From "Living With the Devil" by Stephen Batchelor. Copyright 2004 by Stephen Batchelor. Reprinted with permission from Riverhead Books.

In popular mythology, devils are quixotic and cruel tyrants who relish tormenting their victims. Their vitality obscures how the demonic is subjectively experienced as a state of existential and psychological paralysis. When seized by a demon, one feels suffocated, oppressed, and fatigued as one struggles to be free from what entraps one. The devil is a way of talking about that which blocks one's path in life, frustrated one's aspirations, makes one feel stuck, hemmed in, obstructed. While the Hebrew Satan means "adversary," the Greek diabolos means "one who throws something across the path." In India, Buddha called the devil Mara, which in Pali and Sanskrit means "the killer."

In an early discourse entitled "The Striving", Gotama recalls,

I was living on the bank of the Neranjara River engaged in deep struggle, practicing meditation with all my strength in the effort to find freedom. Then Mara came up to me and started talking in words appearing full of sympathy: "You are so thin and pale," he said. "You must be nearly dead. It would be far better to live. You could do much better by leading a holy life."

The devil appears to have Buddha's best interests at hear. At first glance, what he says seems reasonable. Mara discourages Buddha's asceticism and extols a life dedicated to doing good in the world. He does not encourage Gotama to do anything evil. His aim is to weaken his resolve to be free from the compulsive drives that trap him in cycles of anguish.

While speaking to Gotama, Mara "stood right next to Buddha." The devil insinuates himself in such a way that he seems to be part of Buddha's own thinking. But Buddha recognizes him, saying,

I see your troops around me, Mara, but I will proceed with the struggle. Even if the whole world cannot defeat your arms, I will destroy it with the power of wisdom just as unfired pot is smashed by stone.

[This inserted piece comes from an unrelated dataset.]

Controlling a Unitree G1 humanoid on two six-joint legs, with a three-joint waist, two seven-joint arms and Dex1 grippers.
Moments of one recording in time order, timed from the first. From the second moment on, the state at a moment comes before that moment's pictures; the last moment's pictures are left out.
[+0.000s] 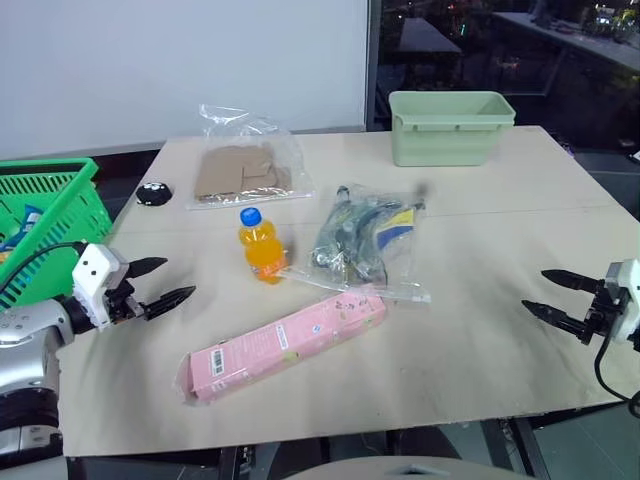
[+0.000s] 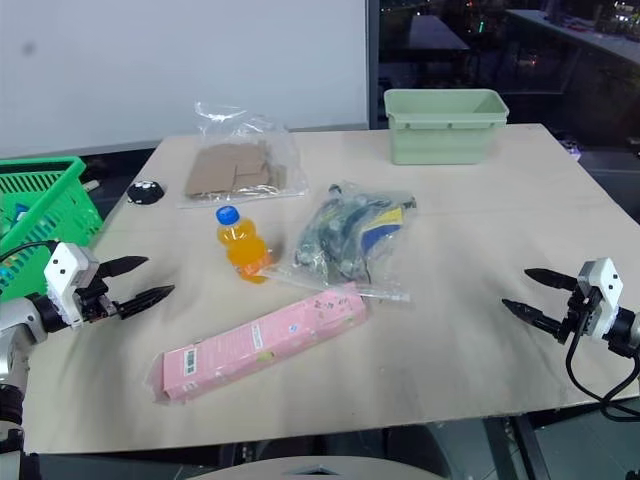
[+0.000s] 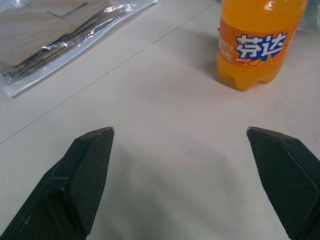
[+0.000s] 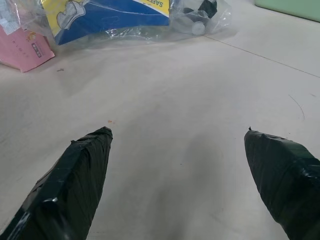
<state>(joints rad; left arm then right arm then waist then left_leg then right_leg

To show his potency, Mara is depicted as a warlord mounted on an elephant, commanding a legion of troops. Buddha did not consider "any power so hard to conquer as the power of Mara." He enumerates the armies under Mara's command as sensual desire discontent, hunger and thirst, craving, lethargy, fear, doubt, restlessness, longing for gain, praise, honor and fame, and extolling oneself while disparaging others. Gotama tells of how he struggled to be free from these forces that seemed to besiege and attack him, blur his vision, darken his understanding, and thus divert him from his goal of freedom.

Identifying with a desire or a fear tightens the knot that binds one to it and, thereby, the sway it can have over one. Only when Buddha was able to experience the desires and fears that threatened to overwhelm him as nothing but impersonal and ephemeral conditions of mind and body, did they lose their power to mesmerize him. Instead of perceiving them as forces of an avenging army intent on destruction, he recognized that they were no more solid than brittle, unfired pots that crumble on being struck by a well-aimed stone. As soon as Buddha stopped compulsively identifying the thoughts, feelings, and sensations that arose within him as "me" or "mine," Mara could no longer influence him.

This does not mean that Buddha was either unaware of these thought and feelings or that they no longer occurred for him. Rather than deleting them, he discovered a way of being with them in which they could gain no purpose on him. Mara describes this with an analogy:

I remember once seeing a crow hovering above a lump of fat on the ground. "Food!" it thought. But the lump turned out to be a rock, hard and incredible; the crow flew away in disgust. I too have had enough; I'm like that crow pecking at a rock; I'm finished with Gotama.

Buddha makes himself immune to Mara. No matter how much Mara tries to inveigle his way into his mind, Buddha remains calm and equanimous. He inhabits that free and selfless space that is outside of Mara's range. He is one "whom Mara cannot overcome, any more than the winds can overcome the Himalaya." Buddha compares someone who has "deprived Mara's eye of its opportunity" to a deer wandering at east in the remote depths of a forest, who "walks without fear, stands without fear, sits without fear, lies down without fear." For, having "blindfolded Mara," he becomes "invisible" to the devil. Mara, however, compares himself to a crab whose limbs have been ton off by children. He says to Buddha: "All those distortions, maneuvers, and contortions of mine have been cut off, broken, and smashed to bits by you."

Unless we are prepared to regard the devil as a ghostly apparition who sits down and has conversations with Buddha, we cannot but understand him as a metaphoric way of describing Buddha' own inner life. Although Buddha is said to have "conquered" the forces of Mara on achieving awakening, that did not prevent Mara from harassing him until shortly before his death fifty years later. Mara's tireless efforts to undermine Buddha by accusing him of insincerity, self-deception, idleness, arrogance, and aloofness are ways of describing the doubts within Buddha's mind.